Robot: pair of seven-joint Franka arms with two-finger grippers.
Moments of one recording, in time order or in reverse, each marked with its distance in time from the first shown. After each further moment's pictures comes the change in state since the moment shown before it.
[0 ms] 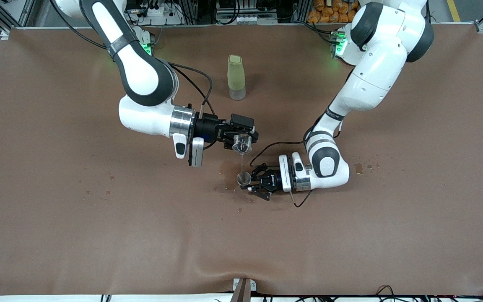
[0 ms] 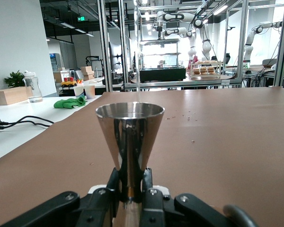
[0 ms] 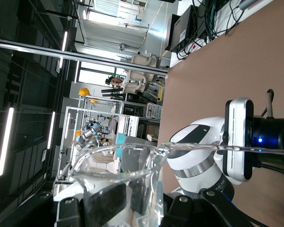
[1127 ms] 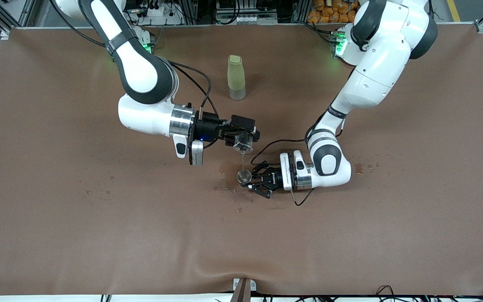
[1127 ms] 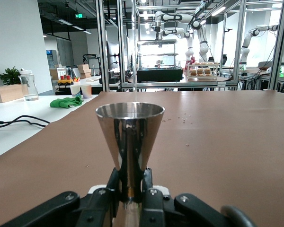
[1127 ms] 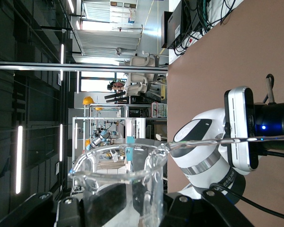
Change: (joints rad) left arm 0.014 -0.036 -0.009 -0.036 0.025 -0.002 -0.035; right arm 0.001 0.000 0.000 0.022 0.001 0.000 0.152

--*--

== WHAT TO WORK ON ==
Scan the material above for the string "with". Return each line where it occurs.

== RESPONSE AREA ==
Robot: pair of seven-joint Franka arms with two-finger grippers.
Moments of one recording, in time order or in reverse, each marked with its distance in time from the first shown. After each further moment's pictures comes the change in state since the moment shown before it.

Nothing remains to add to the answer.